Unnamed: 0,genre,avg_budget
0,action,777194696.25
1,adult,15446250.0
2,animation,13300000.0
3,comedy,293087828.19
4,documentary,649515000.0
5,drama,280903908.98
6,fantasy,111393375.0
7,horror,131508333.33
8,love_story,366662819.23
9,masala,2684070937.5


▶️ Next, we use the `HAVING` clause to filter out groups where the average budget is greater than ₹2 million after the aggregation.
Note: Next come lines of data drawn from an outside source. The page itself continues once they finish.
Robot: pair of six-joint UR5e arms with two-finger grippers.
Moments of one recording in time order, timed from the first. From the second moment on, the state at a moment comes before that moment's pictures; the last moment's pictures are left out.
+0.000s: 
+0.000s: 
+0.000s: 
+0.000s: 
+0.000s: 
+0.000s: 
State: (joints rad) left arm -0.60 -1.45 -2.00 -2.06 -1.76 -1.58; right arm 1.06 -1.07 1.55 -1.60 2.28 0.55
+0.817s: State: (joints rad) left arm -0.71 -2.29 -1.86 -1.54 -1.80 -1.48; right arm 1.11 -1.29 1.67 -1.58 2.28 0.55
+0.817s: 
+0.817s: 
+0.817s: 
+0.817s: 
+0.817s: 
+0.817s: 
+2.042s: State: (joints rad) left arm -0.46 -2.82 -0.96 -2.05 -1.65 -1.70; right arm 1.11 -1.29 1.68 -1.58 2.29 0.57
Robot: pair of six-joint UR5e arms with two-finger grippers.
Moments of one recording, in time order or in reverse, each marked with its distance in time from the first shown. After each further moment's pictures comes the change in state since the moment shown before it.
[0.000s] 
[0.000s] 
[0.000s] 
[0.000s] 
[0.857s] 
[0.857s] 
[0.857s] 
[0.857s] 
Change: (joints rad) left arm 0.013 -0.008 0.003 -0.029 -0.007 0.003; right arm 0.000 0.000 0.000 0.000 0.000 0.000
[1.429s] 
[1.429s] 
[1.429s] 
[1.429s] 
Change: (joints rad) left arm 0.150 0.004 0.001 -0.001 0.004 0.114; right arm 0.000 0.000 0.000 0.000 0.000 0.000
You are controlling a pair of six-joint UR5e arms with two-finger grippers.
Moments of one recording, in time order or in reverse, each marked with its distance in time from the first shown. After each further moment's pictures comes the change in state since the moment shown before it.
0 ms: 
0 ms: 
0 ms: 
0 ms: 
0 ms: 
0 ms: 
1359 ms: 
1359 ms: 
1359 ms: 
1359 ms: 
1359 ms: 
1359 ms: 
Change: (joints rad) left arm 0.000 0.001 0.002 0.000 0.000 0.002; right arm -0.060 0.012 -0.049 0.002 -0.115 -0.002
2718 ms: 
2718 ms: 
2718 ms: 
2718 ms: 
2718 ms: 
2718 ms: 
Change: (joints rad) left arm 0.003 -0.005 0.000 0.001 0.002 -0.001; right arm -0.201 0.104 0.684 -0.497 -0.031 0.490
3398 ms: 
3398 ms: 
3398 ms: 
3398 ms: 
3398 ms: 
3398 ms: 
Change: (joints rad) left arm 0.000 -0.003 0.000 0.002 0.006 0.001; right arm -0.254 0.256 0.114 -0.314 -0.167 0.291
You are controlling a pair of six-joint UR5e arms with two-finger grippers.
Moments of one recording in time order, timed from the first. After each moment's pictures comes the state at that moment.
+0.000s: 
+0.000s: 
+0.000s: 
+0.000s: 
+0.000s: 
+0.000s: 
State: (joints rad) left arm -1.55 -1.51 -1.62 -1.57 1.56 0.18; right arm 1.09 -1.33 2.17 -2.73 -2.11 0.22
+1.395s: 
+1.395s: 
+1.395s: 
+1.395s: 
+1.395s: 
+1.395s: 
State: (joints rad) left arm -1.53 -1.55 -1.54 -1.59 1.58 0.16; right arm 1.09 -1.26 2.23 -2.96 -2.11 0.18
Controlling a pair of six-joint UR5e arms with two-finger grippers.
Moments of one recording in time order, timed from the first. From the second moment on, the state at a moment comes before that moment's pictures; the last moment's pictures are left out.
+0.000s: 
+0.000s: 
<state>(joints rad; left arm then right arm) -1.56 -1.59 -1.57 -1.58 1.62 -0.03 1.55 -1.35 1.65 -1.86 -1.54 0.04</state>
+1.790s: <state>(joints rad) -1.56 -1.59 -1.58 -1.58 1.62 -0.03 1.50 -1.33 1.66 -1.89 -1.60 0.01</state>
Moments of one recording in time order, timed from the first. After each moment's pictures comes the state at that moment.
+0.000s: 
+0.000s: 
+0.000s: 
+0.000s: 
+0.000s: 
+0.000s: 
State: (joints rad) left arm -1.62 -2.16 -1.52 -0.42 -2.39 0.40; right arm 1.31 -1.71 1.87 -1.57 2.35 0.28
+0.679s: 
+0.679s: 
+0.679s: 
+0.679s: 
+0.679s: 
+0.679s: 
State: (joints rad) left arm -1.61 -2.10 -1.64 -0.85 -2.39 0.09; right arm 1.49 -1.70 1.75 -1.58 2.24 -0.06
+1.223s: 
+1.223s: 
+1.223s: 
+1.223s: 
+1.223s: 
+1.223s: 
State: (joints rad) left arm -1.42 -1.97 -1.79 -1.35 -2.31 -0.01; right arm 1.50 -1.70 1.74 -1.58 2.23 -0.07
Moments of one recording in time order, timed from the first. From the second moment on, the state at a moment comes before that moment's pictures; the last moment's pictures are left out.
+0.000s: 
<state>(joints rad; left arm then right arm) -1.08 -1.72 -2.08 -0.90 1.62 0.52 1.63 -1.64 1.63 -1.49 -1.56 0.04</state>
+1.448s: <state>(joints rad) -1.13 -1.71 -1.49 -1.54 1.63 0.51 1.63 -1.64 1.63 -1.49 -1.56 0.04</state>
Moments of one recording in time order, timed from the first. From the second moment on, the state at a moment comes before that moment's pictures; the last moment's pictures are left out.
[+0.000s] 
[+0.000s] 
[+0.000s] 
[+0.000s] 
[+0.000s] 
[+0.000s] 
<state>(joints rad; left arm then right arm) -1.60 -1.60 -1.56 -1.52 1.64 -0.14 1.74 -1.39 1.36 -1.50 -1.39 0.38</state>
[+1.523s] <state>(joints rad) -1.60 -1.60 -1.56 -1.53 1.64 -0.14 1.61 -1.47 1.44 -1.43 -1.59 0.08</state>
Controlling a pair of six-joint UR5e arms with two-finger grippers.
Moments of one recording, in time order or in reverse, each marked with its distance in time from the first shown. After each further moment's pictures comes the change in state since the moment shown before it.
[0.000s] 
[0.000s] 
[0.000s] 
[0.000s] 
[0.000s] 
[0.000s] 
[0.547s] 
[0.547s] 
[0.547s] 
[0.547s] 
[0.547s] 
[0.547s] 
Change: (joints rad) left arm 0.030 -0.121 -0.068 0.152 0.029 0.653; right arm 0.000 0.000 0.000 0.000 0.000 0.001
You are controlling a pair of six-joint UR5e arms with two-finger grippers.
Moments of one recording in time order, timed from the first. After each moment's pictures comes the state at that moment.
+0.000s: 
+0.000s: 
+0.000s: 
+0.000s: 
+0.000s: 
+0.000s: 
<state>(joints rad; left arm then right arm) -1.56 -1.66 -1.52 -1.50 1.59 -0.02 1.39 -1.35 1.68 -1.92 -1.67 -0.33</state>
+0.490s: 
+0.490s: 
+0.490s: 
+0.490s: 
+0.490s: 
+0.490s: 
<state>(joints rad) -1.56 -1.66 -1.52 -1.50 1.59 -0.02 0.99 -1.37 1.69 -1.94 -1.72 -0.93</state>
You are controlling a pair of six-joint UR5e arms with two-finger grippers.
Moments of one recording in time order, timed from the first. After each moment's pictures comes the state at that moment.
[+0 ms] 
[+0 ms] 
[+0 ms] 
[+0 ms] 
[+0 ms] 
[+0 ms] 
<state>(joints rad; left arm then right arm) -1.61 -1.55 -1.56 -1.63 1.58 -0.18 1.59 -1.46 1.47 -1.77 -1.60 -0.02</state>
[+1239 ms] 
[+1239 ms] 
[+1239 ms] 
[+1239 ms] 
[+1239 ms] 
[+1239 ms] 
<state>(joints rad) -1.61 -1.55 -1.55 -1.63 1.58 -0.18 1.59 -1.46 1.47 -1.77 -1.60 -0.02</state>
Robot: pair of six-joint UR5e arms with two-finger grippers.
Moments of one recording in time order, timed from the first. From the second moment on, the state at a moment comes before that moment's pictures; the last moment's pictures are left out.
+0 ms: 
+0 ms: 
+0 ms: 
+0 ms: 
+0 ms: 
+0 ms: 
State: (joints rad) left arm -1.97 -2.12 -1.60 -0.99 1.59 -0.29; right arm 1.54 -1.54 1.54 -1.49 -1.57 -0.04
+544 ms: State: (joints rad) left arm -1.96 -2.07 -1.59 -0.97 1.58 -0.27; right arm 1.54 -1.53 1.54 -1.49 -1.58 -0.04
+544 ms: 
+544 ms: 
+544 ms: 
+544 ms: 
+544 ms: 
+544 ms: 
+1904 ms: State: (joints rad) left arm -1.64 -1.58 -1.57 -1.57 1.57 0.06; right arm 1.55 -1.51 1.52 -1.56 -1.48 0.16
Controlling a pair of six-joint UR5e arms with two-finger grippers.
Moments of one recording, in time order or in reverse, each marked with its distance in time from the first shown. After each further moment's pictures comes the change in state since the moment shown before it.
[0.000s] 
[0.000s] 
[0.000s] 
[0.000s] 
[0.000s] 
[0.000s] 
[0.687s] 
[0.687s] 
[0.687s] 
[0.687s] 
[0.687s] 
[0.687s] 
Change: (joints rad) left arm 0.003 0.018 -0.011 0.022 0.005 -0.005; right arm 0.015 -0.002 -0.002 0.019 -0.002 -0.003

This means that all movies are considered in the aggregation functions, but only those groups where the average budget exceeds ₹2 million are included in the final result. The filtering is done at the group level after the aggregation has been completed.


In [None]:
query_using_HAVING = """
SELECT 
    genre,
    AVG(budget_in_INR) AS avg_budget
FROM movies
GROUP BY genre
HAVING AVG(budget_in_INR) > 2000000;
"""

df_result = pd.read_sql_query(query_using_HAVING, con=conn)
display(df_result)

Unnamed: 0,genre,avg_budget
0,action,612091863.19
1,adult,4591378.21
2,animation,13300000.0
3,comedy,234431389.08
4,documentary,649515000.0
5,drama,164228786.27
6,fantasy,85812019.23
7,horror,97006981.13
8,love_story,256592253.29
9,masala,2684070937.5


The "mythological" genre is excluded in the first query because none of its movies have a budget greater than ₹2 million. However, it appears in the second query because its average budget across all movies exceeds ₹2 million.